= SOURCE DATA =
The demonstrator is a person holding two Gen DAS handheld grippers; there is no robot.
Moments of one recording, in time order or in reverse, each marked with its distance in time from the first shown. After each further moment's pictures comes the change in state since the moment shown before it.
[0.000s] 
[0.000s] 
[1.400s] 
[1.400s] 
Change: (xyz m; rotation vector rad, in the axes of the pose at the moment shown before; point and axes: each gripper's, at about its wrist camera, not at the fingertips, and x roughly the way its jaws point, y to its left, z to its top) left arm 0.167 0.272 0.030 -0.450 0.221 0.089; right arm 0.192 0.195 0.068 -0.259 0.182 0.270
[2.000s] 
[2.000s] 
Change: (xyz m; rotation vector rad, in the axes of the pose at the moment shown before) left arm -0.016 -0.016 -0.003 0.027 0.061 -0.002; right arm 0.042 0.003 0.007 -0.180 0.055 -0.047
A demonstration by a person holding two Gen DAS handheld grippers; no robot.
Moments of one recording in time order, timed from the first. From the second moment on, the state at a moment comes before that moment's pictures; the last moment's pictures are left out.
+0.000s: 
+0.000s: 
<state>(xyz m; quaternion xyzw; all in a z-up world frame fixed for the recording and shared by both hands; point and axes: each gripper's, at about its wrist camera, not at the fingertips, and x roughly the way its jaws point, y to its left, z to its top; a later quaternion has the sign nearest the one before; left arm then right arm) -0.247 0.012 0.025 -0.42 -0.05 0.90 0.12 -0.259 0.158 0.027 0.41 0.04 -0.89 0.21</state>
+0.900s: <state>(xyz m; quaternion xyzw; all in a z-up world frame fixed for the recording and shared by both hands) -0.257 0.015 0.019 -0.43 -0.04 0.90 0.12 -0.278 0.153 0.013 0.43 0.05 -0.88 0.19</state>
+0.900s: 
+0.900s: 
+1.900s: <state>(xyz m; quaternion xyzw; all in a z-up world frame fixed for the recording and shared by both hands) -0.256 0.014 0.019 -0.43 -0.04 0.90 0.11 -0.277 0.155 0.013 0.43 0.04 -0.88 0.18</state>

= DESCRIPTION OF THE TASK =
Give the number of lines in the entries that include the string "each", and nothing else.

= SOLUTION TO THE PROBLEM =
3